PROBLEM DETAILS
Scan the entries line by line and return those with "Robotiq".

GIVEN DATA
=====

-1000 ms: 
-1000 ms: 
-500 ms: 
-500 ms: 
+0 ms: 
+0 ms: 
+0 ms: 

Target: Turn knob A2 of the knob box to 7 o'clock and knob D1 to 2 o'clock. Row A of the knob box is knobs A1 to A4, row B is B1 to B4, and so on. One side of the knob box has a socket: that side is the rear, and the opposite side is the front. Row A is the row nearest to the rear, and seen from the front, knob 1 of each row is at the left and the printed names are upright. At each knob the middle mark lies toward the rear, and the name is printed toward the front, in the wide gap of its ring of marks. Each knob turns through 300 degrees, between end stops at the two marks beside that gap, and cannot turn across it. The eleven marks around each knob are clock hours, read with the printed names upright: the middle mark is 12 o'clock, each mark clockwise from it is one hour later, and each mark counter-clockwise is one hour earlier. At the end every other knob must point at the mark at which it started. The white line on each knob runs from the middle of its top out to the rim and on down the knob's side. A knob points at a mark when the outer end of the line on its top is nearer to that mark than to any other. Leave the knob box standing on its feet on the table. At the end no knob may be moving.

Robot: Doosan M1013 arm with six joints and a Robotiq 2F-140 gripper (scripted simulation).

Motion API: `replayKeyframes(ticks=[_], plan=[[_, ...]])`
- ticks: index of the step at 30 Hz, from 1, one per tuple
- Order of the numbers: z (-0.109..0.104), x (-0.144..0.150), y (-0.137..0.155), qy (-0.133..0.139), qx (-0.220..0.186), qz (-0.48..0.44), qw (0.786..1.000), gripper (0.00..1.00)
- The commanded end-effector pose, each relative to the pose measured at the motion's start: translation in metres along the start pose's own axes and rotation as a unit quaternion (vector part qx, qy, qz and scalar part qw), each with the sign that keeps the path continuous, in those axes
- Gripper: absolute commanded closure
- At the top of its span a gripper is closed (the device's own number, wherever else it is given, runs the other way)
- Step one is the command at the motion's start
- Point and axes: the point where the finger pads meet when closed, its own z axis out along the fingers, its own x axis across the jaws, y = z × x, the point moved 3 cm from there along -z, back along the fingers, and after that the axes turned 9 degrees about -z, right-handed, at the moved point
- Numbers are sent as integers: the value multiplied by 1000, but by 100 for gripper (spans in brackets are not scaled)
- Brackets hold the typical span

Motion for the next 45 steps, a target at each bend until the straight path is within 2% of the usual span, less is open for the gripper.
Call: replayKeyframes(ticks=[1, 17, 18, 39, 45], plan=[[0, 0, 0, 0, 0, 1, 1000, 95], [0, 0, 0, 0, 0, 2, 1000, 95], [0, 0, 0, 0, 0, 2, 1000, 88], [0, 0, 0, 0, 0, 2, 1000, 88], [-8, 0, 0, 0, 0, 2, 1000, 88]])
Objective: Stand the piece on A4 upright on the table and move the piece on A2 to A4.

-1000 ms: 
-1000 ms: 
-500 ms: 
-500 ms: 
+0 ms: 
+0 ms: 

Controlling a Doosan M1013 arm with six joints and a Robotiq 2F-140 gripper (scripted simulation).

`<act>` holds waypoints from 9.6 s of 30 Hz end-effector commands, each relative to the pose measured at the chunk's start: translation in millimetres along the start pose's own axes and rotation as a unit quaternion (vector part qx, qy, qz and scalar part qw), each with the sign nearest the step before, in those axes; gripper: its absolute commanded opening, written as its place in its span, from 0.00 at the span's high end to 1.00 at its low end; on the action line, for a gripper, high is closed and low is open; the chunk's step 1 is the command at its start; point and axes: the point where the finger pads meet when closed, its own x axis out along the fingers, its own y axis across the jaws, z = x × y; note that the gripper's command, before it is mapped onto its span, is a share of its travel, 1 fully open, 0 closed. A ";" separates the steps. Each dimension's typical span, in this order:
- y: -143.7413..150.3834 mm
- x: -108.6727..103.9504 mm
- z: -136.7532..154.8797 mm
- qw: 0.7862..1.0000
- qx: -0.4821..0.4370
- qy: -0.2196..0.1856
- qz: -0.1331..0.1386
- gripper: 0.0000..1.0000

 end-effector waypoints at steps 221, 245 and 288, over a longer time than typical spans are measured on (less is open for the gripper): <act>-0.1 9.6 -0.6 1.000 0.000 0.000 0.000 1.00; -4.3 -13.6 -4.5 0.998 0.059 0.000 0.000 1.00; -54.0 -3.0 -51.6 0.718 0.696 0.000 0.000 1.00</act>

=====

RESULT
Robot: Doosan M1013 arm with six joints and a Robotiq 2F-140 gripper (scripted simulation).
Controlling a Doosan M1013 arm with six joints and a Robotiq 2F-140 gripper (scripted simulation).

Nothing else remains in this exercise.